**ACTION ITEM**
Each line of the listing below must be retyped exactly, with images left out.

============================================================

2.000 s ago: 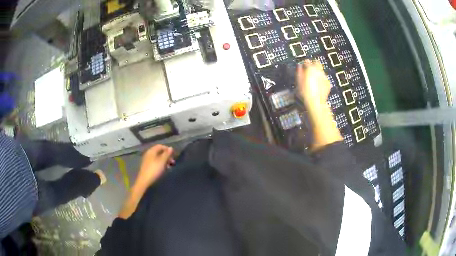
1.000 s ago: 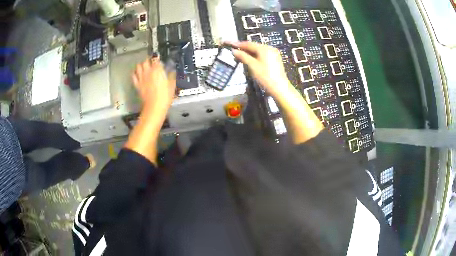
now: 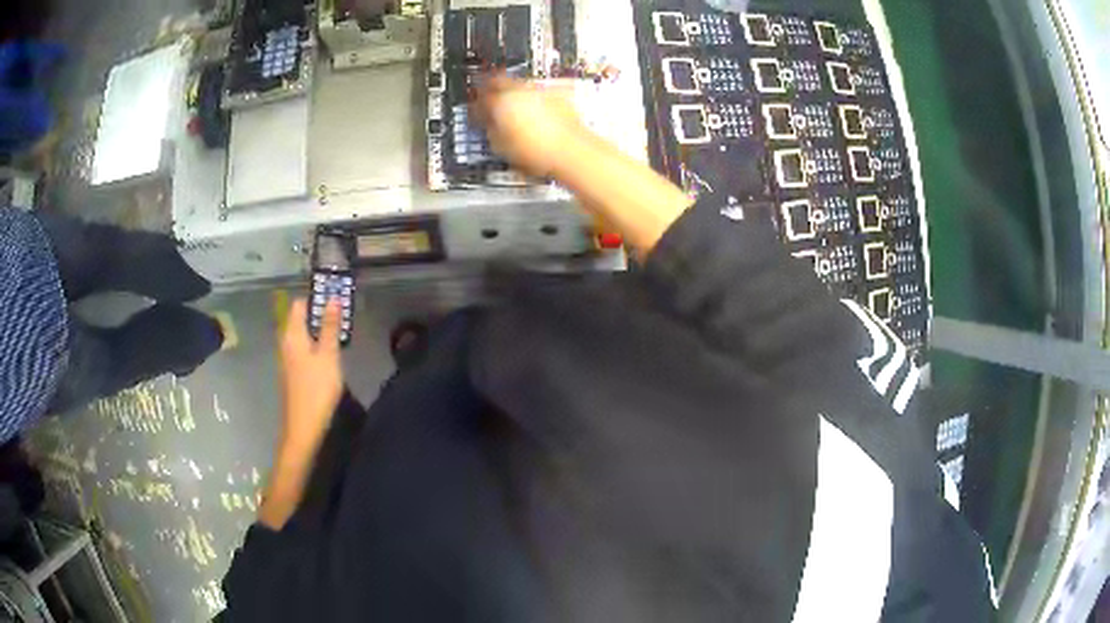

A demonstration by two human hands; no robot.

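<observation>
My left hand (image 3: pixel 313 349) holds a dark keypad module (image 3: pixel 331 292) by its lower end, in front of the machine's front edge. My right hand (image 3: pixel 521 122) is over the right fixture (image 3: pixel 452 170); its fingertips are at another keypad module (image 3: pixel 471 134) lying there. Its fingers are blurred, so I cannot tell whether they grip it. The left fixture (image 3: pixel 237 91) bears a keypad module (image 3: pixel 279 52).
The white machine (image 3: pixel 365 134) has a touch screen (image 3: pixel 392 242) and a red emergency stop (image 3: pixel 609 241) in front. A black blister tray (image 3: pixel 743 183) lies at the right. Another person's striped sleeve (image 3: pixel 31 316) shows at the left.
My right hand has brought the keypad module it held to the right fixture. My left hand has moved from the fixture down and left, now with a module in it. The view has shifted.
</observation>
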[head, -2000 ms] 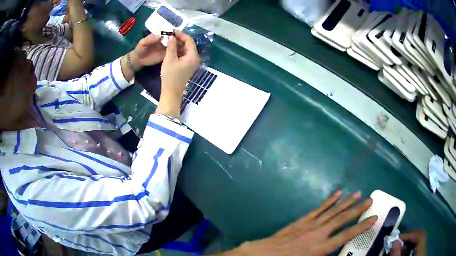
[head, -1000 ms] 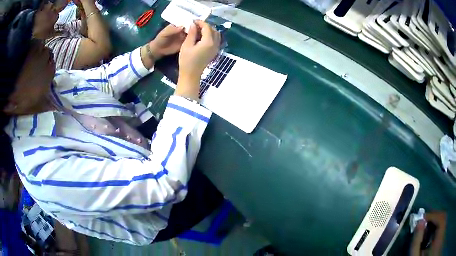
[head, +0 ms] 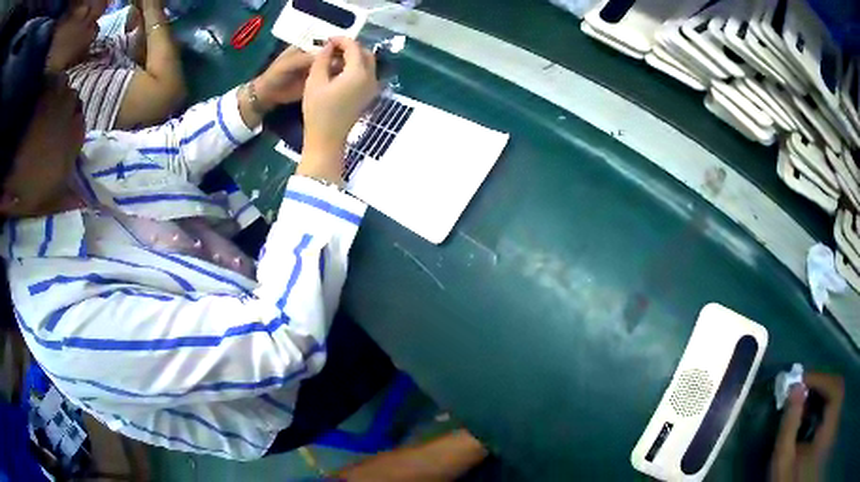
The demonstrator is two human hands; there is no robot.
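Note:
An off-white front cover (head: 681,435) lies face up on the green bench at lower right. Its long dark window (head: 724,405), round patch of holes and small black label strip show. My right hand (head: 817,428) is right of the cover, apart from it, with a small crumpled white wipe (head: 788,384) pinched at the fingertips. Part of an arm or hand, probably my left, shows blurred at the bottom edge (head: 420,459); its fingers cannot be made out, and it is away from the cover.
A person in a striped shirt (head: 179,329) sits at left, hands near another white cover (head: 316,21). A label sheet (head: 429,174) lies before them. Red-orange handles (head: 247,32) lie beyond. Past the pale rail (head: 651,141) are stacked covers (head: 717,47). A white wipe (head: 824,275) lies at the rail.
My left hand, flat on the cover two seconds ago, has left it. My right hand with the wipe has moved off the cover to its right. The neighbour's hands have shifted slightly.

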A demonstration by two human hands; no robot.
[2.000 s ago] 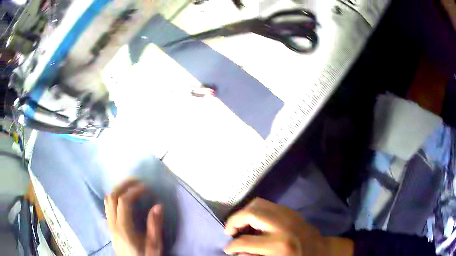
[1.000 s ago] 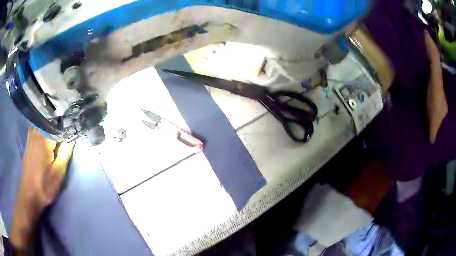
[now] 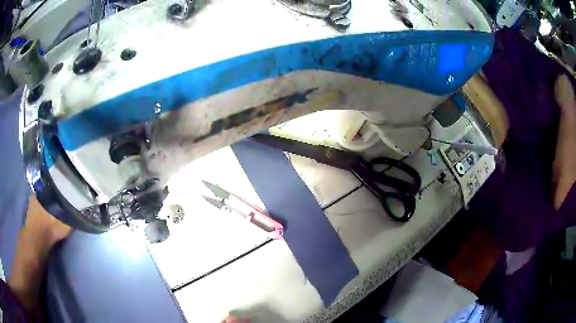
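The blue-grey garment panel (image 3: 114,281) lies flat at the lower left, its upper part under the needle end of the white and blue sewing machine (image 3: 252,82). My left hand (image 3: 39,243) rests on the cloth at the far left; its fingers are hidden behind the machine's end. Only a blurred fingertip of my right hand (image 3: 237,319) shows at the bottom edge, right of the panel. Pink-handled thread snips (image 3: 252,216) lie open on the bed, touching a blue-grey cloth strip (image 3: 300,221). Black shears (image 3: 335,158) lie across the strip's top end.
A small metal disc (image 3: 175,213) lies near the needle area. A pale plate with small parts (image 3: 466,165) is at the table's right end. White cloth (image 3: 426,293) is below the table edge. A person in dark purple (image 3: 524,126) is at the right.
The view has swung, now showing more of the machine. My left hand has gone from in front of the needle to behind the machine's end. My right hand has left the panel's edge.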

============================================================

**SOLUTION FOR THIS PROBLEM**
2.000 s ago: 
1.000 s ago: 
now: 

A demonstration by two human hands; no robot.

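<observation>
My left hand (image 3: pixel 313 349) holds a dark keypad module (image 3: pixel 331 292) by its lower end, in front of the machine's front edge. My right hand (image 3: pixel 521 122) is over the right fixture (image 3: pixel 452 170); its fingertips are at another keypad module (image 3: pixel 471 134) lying there. Its fingers are blurred, so I cannot tell whether they grip it. The left fixture (image 3: pixel 237 91) bears a keypad module (image 3: pixel 279 52).
The white machine (image 3: pixel 365 134) has a touch screen (image 3: pixel 392 242) and a red emergency stop (image 3: pixel 609 241) in front. A black blister tray (image 3: pixel 743 183) lies at the right. Another person's striped sleeve (image 3: pixel 31 316) shows at the left.
My right hand has brought the keypad module it held to the right fixture. My left hand has moved from the fixture down and left, now with a module in it. The view has shifted.
</observation>
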[head, -2000 ms] 
[head, -1000 ms] 
[head, +0 ms] 
The demonstrator is two human hands; there is no robot.
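Note:
An off-white front cover (head: 681,435) lies face up on the green bench at lower right. Its long dark window (head: 724,405), round patch of holes and small black label strip show. My right hand (head: 817,428) is right of the cover, apart from it, with a small crumpled white wipe (head: 788,384) pinched at the fingertips. Part of an arm or hand, probably my left, shows blurred at the bottom edge (head: 420,459); its fingers cannot be made out, and it is away from the cover.
A person in a striped shirt (head: 179,329) sits at left, hands near another white cover (head: 316,21). A label sheet (head: 429,174) lies before them. Red-orange handles (head: 247,32) lie beyond. Past the pale rail (head: 651,141) are stacked covers (head: 717,47). A white wipe (head: 824,275) lies at the rail.
My left hand, flat on the cover two seconds ago, has left it. My right hand with the wipe has moved off the cover to its right. The neighbour's hands have shifted slightly.
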
A demonstration by two human hands; no robot.
[2.000 s ago] 
[1.000 s ago] 
[now] 
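The blue-grey garment panel (image 3: 114,281) lies flat at the lower left, its upper part under the needle end of the white and blue sewing machine (image 3: 252,82). My left hand (image 3: 39,243) rests on the cloth at the far left; its fingers are hidden behind the machine's end. Only a blurred fingertip of my right hand (image 3: 237,319) shows at the bottom edge, right of the panel. Pink-handled thread snips (image 3: 252,216) lie open on the bed, touching a blue-grey cloth strip (image 3: 300,221). Black shears (image 3: 335,158) lie across the strip's top end.
A small metal disc (image 3: 175,213) lies near the needle area. A pale plate with small parts (image 3: 466,165) is at the table's right end. White cloth (image 3: 426,293) is below the table edge. A person in dark purple (image 3: 524,126) is at the right.
The view has swung, now showing more of the machine. My left hand has gone from in front of the needle to behind the machine's end. My right hand has left the panel's edge.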

The exercise requires no more work.